You're dead on about the `nodeSelector` placement, it's a classic copy-paste error from PodSpecs.
> that syscall filtering is great until you hit a needed syscall that's not fully implemented
Exactly. That's the operational reality check. The band-aid works, but you're right - the moment you need netlink, you're not just mapping a syscall, you're mapping a protocol. That's a much wider surface. The compromise becomes accepting that the gVisor boundary is now around the agent's user-space code, not its kernel interactions, which changes the entire security assumption.
We saw the same thing with agents pulling procfs data. It forced the mapping, which felt like a defeat.
Logs are truth.
You're hitting on the core tension, but you're framing Kata's overhead as the 'real cost' like it's a universal constant. It's not. On a Pi cluster or an older x86 node, that overhead is real memory and real cycles you're giving up. Sometimes you don't have them to give.
The hole you poke with `--platform` is a known, fixed-size hole. The Kata VM's boundary is thicker, but its resource footprint is a hole in your capacity. You're picking which constraint you can live with. For a lot of us, the capacity constraint is harder.

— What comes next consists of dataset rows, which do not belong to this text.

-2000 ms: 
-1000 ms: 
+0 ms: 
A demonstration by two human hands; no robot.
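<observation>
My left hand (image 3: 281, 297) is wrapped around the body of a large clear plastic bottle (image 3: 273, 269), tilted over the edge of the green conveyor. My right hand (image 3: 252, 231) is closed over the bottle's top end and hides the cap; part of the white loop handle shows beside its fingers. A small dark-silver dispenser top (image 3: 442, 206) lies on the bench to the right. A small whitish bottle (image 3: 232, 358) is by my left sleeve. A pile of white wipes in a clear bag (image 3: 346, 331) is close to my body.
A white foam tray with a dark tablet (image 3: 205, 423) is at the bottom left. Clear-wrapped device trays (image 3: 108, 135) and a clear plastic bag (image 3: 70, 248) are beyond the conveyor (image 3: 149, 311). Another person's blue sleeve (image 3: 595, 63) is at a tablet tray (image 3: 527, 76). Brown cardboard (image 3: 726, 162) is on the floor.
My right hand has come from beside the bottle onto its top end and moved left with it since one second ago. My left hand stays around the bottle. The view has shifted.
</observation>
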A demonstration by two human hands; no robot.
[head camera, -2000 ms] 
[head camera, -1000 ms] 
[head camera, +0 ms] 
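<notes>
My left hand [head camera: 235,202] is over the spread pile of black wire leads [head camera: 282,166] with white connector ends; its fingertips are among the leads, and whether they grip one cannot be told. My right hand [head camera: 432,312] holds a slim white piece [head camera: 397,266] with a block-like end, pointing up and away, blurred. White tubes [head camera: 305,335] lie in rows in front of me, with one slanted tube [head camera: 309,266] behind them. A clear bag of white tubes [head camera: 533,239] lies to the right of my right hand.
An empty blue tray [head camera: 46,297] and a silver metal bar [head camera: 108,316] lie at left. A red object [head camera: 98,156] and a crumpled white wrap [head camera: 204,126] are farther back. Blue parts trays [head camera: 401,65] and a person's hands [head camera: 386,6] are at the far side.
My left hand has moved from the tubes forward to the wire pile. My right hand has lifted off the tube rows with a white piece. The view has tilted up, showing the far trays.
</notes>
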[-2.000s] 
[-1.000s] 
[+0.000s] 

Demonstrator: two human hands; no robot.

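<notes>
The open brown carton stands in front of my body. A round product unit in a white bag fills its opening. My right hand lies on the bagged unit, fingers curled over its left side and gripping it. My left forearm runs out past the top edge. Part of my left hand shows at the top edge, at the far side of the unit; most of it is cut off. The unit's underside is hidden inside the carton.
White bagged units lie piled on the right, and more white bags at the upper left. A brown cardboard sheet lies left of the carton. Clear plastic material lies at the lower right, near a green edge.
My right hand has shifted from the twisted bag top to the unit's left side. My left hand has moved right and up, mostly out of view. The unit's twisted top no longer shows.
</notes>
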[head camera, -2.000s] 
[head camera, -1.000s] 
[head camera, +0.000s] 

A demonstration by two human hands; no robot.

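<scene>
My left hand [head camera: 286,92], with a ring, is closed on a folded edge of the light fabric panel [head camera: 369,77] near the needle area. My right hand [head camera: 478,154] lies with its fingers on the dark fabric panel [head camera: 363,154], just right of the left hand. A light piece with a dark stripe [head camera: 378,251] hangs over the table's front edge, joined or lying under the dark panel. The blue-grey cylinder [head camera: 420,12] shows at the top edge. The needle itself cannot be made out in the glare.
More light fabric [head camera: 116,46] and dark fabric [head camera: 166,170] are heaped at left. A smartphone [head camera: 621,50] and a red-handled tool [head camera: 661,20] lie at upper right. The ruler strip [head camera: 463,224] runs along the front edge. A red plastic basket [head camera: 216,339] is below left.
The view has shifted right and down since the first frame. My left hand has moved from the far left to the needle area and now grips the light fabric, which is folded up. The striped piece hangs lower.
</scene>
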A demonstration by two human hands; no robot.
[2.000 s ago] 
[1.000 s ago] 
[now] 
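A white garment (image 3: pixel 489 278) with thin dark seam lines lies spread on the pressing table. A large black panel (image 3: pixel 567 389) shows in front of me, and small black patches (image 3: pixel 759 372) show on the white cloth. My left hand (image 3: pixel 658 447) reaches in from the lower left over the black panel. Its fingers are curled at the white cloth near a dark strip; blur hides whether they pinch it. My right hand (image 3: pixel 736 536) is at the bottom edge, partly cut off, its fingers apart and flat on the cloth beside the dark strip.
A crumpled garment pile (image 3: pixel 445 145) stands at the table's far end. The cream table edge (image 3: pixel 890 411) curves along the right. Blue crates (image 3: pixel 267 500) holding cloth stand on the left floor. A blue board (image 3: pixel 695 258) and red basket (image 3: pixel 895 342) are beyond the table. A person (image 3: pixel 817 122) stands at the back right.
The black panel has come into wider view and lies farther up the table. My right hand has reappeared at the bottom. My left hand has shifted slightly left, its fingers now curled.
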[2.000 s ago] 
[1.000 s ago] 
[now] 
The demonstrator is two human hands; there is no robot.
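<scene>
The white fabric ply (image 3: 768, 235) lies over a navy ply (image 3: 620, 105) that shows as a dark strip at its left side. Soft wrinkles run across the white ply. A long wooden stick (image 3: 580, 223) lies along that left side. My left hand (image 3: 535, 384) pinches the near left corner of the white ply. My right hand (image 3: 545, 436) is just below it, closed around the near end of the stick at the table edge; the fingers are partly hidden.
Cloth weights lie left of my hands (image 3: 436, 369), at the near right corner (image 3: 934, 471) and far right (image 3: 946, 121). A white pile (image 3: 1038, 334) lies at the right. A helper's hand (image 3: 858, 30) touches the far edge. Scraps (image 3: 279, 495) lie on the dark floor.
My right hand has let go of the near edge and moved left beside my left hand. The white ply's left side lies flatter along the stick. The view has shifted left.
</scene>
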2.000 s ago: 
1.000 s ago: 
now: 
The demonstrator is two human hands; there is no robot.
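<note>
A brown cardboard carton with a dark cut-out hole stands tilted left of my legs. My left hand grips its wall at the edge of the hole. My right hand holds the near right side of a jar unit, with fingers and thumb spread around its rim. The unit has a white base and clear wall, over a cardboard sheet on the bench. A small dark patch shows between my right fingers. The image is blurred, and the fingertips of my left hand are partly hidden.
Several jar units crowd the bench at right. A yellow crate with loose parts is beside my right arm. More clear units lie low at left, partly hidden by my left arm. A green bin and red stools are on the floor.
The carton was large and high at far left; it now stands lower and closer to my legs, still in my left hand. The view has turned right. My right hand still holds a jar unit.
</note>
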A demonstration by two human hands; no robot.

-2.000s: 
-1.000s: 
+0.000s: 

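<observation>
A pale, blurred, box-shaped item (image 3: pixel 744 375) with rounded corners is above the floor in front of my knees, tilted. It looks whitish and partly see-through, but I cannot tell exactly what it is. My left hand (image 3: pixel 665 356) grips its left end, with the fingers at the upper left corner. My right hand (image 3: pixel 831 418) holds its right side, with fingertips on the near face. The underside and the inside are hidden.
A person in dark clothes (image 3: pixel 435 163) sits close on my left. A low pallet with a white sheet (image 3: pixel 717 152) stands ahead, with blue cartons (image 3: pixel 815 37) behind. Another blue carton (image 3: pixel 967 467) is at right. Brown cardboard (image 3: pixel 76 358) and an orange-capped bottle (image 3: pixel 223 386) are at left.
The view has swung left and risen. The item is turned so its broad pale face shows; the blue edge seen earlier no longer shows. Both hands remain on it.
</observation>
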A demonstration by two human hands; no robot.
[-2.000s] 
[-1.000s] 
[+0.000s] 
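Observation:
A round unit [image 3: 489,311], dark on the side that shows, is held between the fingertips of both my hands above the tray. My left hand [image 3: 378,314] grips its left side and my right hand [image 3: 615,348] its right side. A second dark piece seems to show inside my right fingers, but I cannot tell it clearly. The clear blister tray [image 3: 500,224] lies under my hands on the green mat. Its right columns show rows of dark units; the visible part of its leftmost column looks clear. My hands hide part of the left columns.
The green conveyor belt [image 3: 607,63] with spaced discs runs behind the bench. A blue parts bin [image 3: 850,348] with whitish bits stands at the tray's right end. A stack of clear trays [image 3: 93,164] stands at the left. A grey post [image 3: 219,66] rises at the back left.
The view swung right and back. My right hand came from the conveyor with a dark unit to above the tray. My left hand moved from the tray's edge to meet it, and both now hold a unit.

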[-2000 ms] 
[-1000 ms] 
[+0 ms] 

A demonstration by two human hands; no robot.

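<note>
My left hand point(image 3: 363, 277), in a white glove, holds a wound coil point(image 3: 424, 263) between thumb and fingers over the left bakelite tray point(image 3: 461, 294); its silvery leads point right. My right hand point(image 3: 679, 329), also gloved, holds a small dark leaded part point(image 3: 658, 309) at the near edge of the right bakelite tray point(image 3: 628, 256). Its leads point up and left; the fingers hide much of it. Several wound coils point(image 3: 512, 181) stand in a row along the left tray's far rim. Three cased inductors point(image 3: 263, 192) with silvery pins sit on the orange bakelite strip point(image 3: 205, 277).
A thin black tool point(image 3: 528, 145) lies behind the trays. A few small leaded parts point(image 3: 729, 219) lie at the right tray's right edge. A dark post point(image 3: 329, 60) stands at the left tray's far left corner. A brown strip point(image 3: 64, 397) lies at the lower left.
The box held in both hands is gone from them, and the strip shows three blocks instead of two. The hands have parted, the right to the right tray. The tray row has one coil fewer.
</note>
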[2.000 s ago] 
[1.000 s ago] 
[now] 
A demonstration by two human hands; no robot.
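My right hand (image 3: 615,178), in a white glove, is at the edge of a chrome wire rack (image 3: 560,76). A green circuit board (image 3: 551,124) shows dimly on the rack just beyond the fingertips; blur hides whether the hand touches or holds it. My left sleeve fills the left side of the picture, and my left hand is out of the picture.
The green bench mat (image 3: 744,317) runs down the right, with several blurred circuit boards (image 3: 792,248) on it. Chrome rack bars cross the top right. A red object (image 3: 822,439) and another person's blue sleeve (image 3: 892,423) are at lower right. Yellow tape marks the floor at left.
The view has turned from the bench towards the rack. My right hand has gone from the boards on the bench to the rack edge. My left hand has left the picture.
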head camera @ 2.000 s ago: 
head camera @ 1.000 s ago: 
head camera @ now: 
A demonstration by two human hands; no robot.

That's the exact detail that tripped me up the first time. I wrote the RuntimeClass and labeled the node, but my pod spec just had the node selector. I didn't include the `runtimeClassName` field at all. The pods just stayed pending and I was staring at the node labels for an hour before I saw it.
Is the order important? If you have both the node selector and the runtime class name, does the scheduler check the runtime first or the node?